Source material:
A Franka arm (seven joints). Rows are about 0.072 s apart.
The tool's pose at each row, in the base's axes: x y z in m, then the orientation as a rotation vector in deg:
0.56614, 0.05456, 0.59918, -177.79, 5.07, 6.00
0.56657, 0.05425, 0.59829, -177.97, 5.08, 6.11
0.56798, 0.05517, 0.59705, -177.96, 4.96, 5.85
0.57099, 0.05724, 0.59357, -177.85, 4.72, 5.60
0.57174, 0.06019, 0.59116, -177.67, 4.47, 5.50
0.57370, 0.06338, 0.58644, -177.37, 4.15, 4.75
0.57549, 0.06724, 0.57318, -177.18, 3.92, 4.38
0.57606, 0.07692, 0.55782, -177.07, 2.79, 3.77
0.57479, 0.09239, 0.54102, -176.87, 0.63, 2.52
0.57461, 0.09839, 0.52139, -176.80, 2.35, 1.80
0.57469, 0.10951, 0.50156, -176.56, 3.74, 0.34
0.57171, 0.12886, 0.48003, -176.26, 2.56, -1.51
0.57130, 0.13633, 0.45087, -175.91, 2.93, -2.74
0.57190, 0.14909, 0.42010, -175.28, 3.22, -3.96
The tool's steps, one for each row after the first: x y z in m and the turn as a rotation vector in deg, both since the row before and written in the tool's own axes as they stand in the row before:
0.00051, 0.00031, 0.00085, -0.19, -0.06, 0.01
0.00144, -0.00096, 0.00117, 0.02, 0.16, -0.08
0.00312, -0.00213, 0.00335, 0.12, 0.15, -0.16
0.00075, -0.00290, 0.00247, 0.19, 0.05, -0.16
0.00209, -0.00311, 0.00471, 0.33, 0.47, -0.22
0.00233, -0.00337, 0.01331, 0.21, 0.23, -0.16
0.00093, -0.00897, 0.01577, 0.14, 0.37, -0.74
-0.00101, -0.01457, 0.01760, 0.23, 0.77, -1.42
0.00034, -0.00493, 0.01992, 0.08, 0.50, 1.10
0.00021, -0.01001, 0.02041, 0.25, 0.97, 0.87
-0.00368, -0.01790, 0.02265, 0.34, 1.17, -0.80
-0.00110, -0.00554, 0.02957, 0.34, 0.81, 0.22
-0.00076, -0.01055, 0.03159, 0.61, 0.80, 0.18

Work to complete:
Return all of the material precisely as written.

Written response:
A Franka arm (seven joints). Rows are about 0.072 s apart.
The tool's pose at each row, in the base's axes: x y z in m, then the orientation as a rotation vector in deg:
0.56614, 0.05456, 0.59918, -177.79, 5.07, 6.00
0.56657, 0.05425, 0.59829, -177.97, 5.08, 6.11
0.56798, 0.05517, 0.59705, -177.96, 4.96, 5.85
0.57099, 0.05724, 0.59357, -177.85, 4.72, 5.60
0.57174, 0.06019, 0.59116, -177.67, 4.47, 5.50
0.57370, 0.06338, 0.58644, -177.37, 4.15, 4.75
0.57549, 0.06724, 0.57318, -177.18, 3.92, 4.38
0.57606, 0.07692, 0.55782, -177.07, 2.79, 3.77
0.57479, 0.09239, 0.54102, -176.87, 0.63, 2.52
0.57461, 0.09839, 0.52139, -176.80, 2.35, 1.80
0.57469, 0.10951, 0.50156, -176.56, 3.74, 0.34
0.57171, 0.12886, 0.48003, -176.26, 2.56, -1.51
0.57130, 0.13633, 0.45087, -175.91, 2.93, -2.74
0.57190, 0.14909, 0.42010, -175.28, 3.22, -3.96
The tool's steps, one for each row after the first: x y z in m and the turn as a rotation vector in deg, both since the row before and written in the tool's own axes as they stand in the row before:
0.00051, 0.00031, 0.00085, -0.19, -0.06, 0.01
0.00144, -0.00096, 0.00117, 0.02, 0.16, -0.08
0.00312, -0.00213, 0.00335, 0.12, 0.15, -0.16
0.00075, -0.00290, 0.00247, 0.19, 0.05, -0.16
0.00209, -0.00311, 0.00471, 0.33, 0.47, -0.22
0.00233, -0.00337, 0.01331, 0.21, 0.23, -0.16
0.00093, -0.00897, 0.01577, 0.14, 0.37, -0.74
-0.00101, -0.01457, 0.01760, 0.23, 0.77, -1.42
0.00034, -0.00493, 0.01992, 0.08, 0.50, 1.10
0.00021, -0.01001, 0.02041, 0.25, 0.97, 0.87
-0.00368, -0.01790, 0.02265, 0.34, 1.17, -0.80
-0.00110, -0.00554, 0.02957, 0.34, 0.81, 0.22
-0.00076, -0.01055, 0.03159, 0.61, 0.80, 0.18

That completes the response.